What you are asked to do
Would you please retype, exactly, the lines of the listing below between the line with "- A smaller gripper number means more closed" and the line with "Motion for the", inclusive?

Collected material
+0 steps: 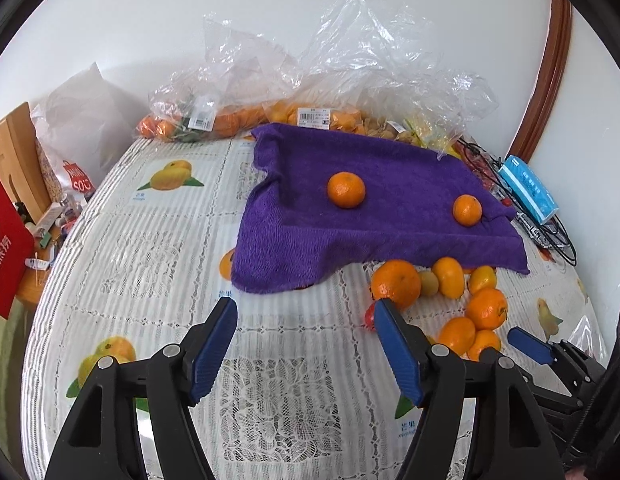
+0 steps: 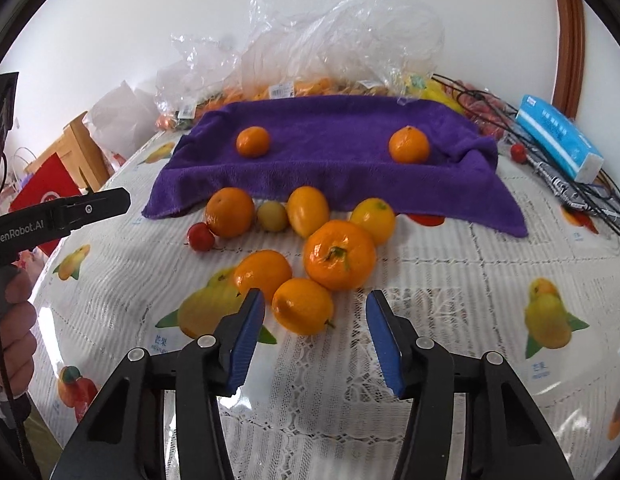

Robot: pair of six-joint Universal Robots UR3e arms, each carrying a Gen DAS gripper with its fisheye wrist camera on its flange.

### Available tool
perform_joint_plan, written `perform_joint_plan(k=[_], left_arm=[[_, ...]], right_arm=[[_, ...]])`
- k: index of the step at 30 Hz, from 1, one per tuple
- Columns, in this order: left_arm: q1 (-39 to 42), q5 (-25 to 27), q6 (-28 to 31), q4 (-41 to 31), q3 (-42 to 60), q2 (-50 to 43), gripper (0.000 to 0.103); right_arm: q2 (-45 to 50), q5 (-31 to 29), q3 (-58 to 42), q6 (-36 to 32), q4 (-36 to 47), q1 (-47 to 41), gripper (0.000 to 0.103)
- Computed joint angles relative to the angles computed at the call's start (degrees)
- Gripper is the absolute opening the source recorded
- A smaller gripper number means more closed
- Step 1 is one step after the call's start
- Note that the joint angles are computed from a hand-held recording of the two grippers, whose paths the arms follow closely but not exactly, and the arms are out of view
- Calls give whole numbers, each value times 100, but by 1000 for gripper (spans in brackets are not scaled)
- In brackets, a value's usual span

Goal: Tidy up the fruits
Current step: 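Withdraw both tools from the towel back toward the loose fruit, then grasp the small red fruit with the left tool while the right tool grasps an orange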

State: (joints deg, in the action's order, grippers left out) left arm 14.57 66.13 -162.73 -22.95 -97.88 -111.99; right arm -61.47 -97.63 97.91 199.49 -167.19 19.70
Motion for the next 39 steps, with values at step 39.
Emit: perform_joint_plan(k=[39], left_arm=[[-753,14,531,314,499,-1107,28]], right_arm=[[-373,387,1019,-449,-536,-1045,35]])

Task result
- A smaller gripper number means more closed
- Step 1 is one step after the call's start
- Note that the joint angles are computed from a hand-held recording of the two grippers, whose paths the arms follow closely but not exactly, and the arms are out of view
- Calls give whole numbers, each value times 100, but by 1000 for gripper (spans in brackets are not scaled)
- In brackets, a value's usual span

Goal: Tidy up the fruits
Current step: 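Withdraw both tools from the towel back toward the loose fruit, then grasp the small red fruit with the left tool while the right tool grasps an orange
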
State: (joints deg, in the action's order, grippers left out) left arm 14.57 66.13 -162.73 -22.95 -97.88 -111.99; right arm -61.47 -97.63 97.91 199.49 -167.19 19.70
Motion for the next 39 steps, with values at step 39.

With that, the exercise is done.